I am trying to learn Coq mathematical proof language, but I ran into some problems trying to prove something that I led to the following stupid statement:
Lemma foo: forall b: bool, b = true -> (if b then 0 else 1) = 0.
Here is my attempt:
proof. let b: bool. let H: (b = true).
At this point, the proof:
b : bool H : b = true ============================ thesis := (if b then 0 else 1) = 0
Now I want to rewrite the condition if b to true in order to be able to prove the thesis. However, the "small step"

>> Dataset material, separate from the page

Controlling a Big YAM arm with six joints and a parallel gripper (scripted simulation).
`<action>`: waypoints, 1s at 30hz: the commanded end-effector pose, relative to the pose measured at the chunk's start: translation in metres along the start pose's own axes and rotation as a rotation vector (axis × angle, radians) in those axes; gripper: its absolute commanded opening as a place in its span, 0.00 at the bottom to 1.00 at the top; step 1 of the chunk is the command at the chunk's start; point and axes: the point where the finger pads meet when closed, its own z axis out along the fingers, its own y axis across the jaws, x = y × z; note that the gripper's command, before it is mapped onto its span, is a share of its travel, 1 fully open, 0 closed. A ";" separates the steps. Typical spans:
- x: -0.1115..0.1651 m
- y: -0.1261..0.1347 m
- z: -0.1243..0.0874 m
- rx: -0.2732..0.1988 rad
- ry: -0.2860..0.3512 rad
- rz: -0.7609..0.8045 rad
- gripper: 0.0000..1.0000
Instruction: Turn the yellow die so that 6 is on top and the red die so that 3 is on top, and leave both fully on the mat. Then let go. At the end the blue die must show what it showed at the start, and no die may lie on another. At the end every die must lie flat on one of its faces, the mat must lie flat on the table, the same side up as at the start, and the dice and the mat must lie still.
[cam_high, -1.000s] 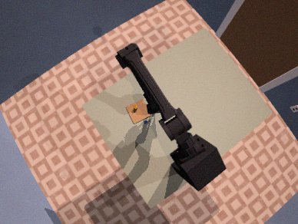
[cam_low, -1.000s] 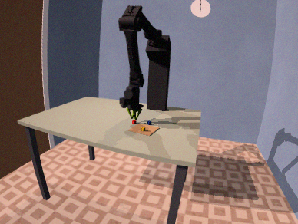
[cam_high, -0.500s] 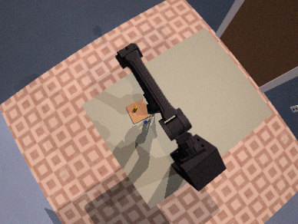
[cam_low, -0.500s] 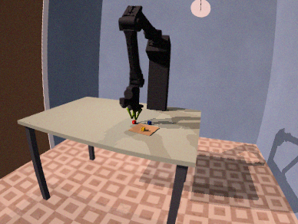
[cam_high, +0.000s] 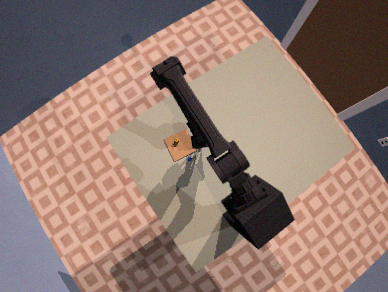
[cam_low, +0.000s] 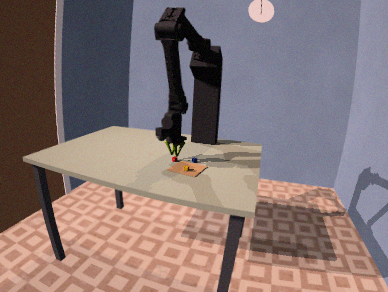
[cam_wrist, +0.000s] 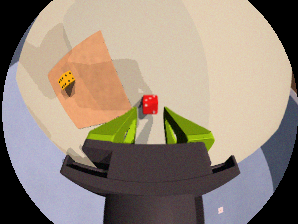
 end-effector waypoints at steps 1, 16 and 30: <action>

have ((if b then 0 else 1) = (if true then 0 else 1)) by H.
and the "bigger step"
have ((if b then 0 else 1) = 0) by H.
fail with Warning: Insufficient justification. I don’t think that something is wrong with rewriting in the state, since the normal tactics of rewrite -> H will do the same.
I can also make this work without problems by wrapping an if in a function:
Definition ite (cond: bool) (ab: nat) := if cond then a else b. Lemma bar: forall b: bool, b = true -> (ite b 0 1) = 0. proof. let b: bool. let H: (b = true). have (ite b 0 1 = ite true 0 1) by H. thus ~= 0. end proof.
This is not very nice, of course. Am I doing something wrong? Is there a way to save my original evidence? Is it just a flaw in the implementation of the language of mathematical evidence?
I note that in section 11.3.3 of the manual there is a possible related example ( https://coq.inria.fr/doc/Reference-Manual013.html ):
a := false : bool b := true : bool H : False ============================ thesis := if b then True else False Coq < reconsider thesis as True.
But I do not know how to get the b := true part in context.